仏像としての高さではなく、御本尊の大日如来そのもののサイズでの表記になるので注意が必要になります。

安置する仏像には大日如来像だけでなく光背や台座があります。
それらのサイズは寸尺での表記には含まれないサイズのため、総高でしっかり選ばなければなりません。

特に初めて買う場合ではなく御仏像を買い換える際により注意が必要です。
というのも、先ほどのようにあくまでもサイズ表記の寸尺は大日如来像そのもののサイズであり仏像の全体の高さではないからです。

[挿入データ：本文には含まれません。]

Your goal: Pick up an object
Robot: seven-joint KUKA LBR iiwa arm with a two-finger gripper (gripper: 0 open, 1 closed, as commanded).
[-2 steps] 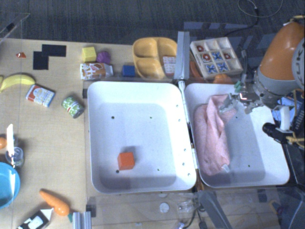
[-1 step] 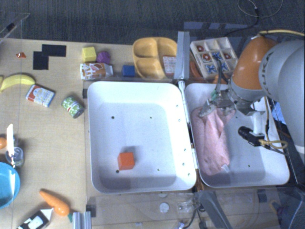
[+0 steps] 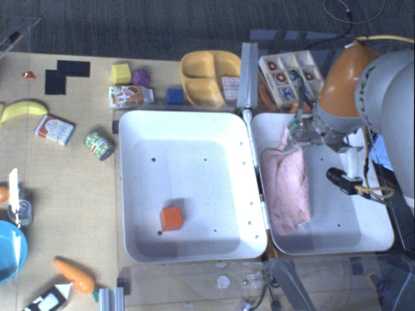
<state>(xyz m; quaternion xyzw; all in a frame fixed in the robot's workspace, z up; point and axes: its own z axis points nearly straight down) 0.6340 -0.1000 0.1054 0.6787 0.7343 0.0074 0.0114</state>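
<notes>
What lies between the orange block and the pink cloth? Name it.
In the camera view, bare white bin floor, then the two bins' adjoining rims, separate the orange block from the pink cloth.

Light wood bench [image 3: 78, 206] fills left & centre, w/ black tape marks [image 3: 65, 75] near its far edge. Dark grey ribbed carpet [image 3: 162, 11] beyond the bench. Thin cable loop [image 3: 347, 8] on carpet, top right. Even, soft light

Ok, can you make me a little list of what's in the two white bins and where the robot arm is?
left bin: one orange block, near the front left corner
right bin: pink cloth, lying along the left side
arm: reaches in from the right, over the right bin's back edge
end effector: at the cloth's top end; whether it grips the cloth can't be told
</notes>
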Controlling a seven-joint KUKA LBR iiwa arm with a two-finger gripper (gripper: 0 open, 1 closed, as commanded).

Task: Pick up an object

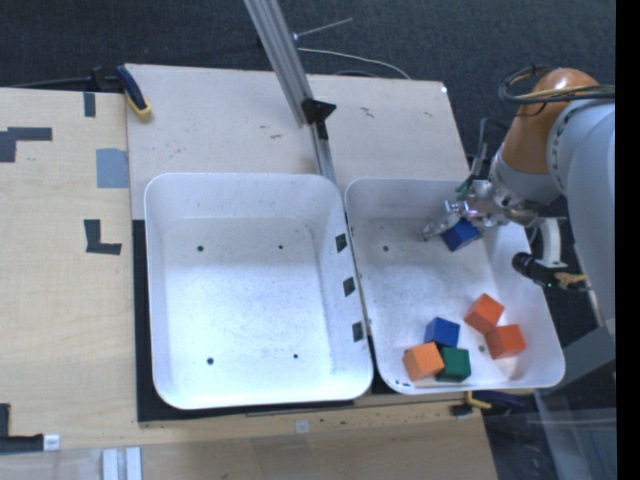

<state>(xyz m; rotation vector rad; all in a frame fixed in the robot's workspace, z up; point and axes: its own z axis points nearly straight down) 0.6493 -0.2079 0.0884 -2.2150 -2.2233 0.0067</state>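
Observation:
My gripper [452, 224] hangs over the upper part of the right bin [400, 268], shut on a blue block [461, 235] that shows between its fingertips. Lower in the same bin lie several loose blocks: an orange one [485, 311], a red-orange one [505, 340], a second blue one [441, 331], a green one [455, 364] and another orange one [423, 360]. The arm's orange band [535, 128] is at the right, above the wrist.
The left bin [160, 268] stands beside the right one, sharing a middle wall. A slanted metal rail [285, 53] runs down from the top to the bins' junction. A yellow-and-blue tool [134, 92] lies on the bench at the upper left.

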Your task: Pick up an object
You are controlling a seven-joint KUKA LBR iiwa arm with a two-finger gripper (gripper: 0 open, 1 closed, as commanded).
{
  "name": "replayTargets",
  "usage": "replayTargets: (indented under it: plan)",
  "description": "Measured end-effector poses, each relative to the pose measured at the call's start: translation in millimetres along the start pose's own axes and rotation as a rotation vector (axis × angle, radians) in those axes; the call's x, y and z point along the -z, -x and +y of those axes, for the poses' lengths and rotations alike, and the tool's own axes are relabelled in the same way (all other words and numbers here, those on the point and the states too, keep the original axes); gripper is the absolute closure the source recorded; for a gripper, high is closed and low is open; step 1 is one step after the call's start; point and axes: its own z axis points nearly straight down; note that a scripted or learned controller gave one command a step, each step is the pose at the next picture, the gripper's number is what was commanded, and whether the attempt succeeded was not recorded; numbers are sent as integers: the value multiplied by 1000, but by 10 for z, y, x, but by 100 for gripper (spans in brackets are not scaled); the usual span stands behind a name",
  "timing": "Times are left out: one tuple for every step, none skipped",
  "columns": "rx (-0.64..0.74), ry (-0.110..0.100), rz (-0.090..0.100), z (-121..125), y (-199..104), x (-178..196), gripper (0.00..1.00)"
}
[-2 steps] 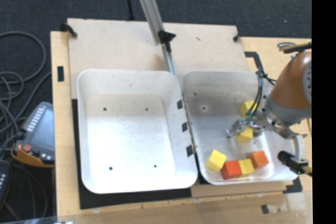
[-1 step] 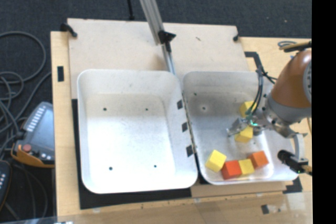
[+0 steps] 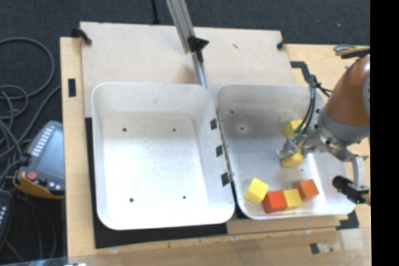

ですから、今持っている御仏像が2.5寸だったとしても、それはあくまでも大日如来像が2.5寸サイズなだけで、全体が2.5寸というわけではありません。
同じ2.5寸を買えば仏壇に収まると考えてしまうと、大きな失敗となります。

台座や光背によっては高さが10cm以上変わる事もあります。
同じ2.5寸の仏像でも、全体の高さが大きく変わるため、特に仏像の買い換えの際には寸のサイズだけではなく仏像全体の高さを見るように注意しましょう。

掛け軸でも高さの注意点

脇侍は一般家庭では多く掛け軸で安置されます。
この掛け軸の場合、多くは2種類存在し、そのまま置いて立たせる自立型もの、別スタンドやピンなどで安置する自立型でないものがあります。

自立型であればそのまま置けるのでサイズ選びに注意点はありませんが、自立型でない場合、そのまま置く事ができず、別のスタンドや留めピンなどを使って置きます。

そうなると、掛け軸の総高よりも、多少高くなります。
ピンの場合は、下ギリギリには置かないので数cm分の高さが、スタンドであればスタンド分の高さ分だけ余分に高さが必要になります。

そうなると特に小型仏壇などの場合、その高さ分の余地がなかって入らないという場合もありますので、注意が必要になります。

真言宗においても御本尊選びは非常に大切になりますから、しっかり御本尊・脇侍など間違い無く選びしっかり安置し祀るようにしましょう。

ただ真言宗の場合は、お寺などによっても祀る対象が変わる事も多いため、不明点などがあれば菩提寺などに確認しておきましょう。